2. High dimensional data

Jointly with Jean Eudes Dazard and Sunil Rao, we are presently working now on a problem they have been working on. The problem originated with the PRIM algorithm, famous because of its usefulness in bump hunting (finding modes). In a recent paper, Dazard and Rao, using a mix of techniques, including mainly the PRIM algorithm and sparse principal components analysis, improved this bump hunting. Also recently, Wolfgang Polonik and Zailong Wang, published an article formalizing some aspects of the PRIM algorithm studying the rates of convergence of bump estimators to their parametric values. So part of what I am doing now, related to this model, is to mix that formalization of the algorithm by Polonik and Wang with Rao’s and Dazard’s method to see what the speed of convergence of the estimators in PRIM is (on continuous random variables and survival processes), once we apply the principal component analysis and the sparse principal component analysis to them.

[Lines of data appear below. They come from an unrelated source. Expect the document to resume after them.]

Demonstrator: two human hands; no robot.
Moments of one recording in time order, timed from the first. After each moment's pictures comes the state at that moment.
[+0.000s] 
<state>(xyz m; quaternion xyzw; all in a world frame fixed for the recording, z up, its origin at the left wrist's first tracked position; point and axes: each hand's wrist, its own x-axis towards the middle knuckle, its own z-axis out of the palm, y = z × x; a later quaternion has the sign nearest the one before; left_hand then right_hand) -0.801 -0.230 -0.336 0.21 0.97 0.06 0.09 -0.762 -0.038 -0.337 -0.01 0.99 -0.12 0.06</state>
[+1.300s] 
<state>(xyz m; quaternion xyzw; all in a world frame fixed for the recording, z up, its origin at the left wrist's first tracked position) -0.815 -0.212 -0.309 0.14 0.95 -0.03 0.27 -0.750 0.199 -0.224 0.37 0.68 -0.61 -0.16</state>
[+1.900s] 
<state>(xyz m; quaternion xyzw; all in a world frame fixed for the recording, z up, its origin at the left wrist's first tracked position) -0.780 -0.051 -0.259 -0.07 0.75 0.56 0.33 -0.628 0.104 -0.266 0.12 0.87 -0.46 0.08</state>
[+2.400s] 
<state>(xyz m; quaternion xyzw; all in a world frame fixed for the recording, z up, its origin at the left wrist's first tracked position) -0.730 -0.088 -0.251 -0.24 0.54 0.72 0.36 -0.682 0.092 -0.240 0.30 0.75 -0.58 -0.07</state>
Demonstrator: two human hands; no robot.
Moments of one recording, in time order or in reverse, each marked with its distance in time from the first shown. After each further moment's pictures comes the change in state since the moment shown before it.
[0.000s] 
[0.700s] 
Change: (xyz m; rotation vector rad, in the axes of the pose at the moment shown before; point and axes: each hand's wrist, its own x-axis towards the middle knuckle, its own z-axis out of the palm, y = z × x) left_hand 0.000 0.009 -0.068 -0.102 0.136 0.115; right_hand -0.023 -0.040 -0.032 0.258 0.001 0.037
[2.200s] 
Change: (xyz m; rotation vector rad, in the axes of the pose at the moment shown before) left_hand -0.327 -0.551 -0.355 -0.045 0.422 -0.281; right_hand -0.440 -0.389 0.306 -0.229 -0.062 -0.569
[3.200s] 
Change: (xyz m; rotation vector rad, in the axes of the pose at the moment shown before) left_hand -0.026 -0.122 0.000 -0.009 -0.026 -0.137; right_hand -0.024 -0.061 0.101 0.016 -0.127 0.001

Although my part is highly theoretical, this research is motivated by the need to find subclusters among clusters in genomic data dealing with cancer in such a way that it helps to improve assignment treatments. Also, it has a lot of applications on online marketing, for instance in websites like Amazon and its suggestions based on previous searches by the customer.

3. Target Search and the No Free Lunch theorems

Recently, Robert Marks and his collaborators have been working on target search. This is a work motivated by the famous “No Free Lunch” theorems, which state that, given a (small) target on a big wall, all target searches behave, on average, as a blind search (i.e., a search induced by a uniform distribution). Therefore, when the search is successful in few or relatively few steps, Marks and collaborators argue that there is an exogenous input of information on the search algorithm governing the search. Up to now, the research has been limited to fixed targets. However, an interesting and open questions arises when the targets are random. How does the search behave on these cases? For instance, if the target is a set of particles moving according to a random walk on a finite lattice (the search space), is there a difference —with respect to the fixed target— on the amount of exogenous information needed to reach the target? Of course, the result will depend on the dynamics and the random conditions we want to impose. These results have implications and applications on evolutionary algorithms.

4. Experimental designs and applications to medical biotechnology

I’ve worked on a model known as the strip-split-plot design, a variation of the famous split-plot designs. Some of those results will soon be published in two articles and I have many ideas to continue that research. This project started as an idea by Francisco J.P. Zimmermann, my undergrad thesis advisor. Zimmermann was a senior researcher at Embrapa —the Brazilian official institution in charge of agricultural research—, where there was an interest on development of three-way models for experimentation with rice. Recently, Sunil Rao suggested to apply this design perspective to medical biotechnology, which is almost virgin. Certainly, there are some instances of statistical developments applied to general aspects of nanotechnology, but very few related to medical nanotechnology. Therefore, it is promising on several aspects and I’m certainly interested.